WORK TASK:
For each line of the data that includes the word "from", copy the line.

SOURCE DATA:
"""

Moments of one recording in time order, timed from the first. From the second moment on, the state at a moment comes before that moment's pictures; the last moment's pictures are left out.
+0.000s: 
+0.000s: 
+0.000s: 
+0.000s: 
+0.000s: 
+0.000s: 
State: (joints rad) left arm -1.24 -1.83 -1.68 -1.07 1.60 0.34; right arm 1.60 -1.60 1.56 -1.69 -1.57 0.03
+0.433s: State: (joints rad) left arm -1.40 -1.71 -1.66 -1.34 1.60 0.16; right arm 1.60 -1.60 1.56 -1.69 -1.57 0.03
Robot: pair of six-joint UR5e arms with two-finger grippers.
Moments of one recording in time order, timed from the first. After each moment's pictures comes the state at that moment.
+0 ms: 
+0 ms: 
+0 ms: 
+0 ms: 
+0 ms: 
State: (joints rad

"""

OUTPUT:
Moments of one recording in time order, timed from the first. From the second moment on, the state at a moment comes before that moment's pictures; the last moment's pictures are left out.
Moments of one recording in time order, timed from the first. After each moment's pictures comes the state at that moment.

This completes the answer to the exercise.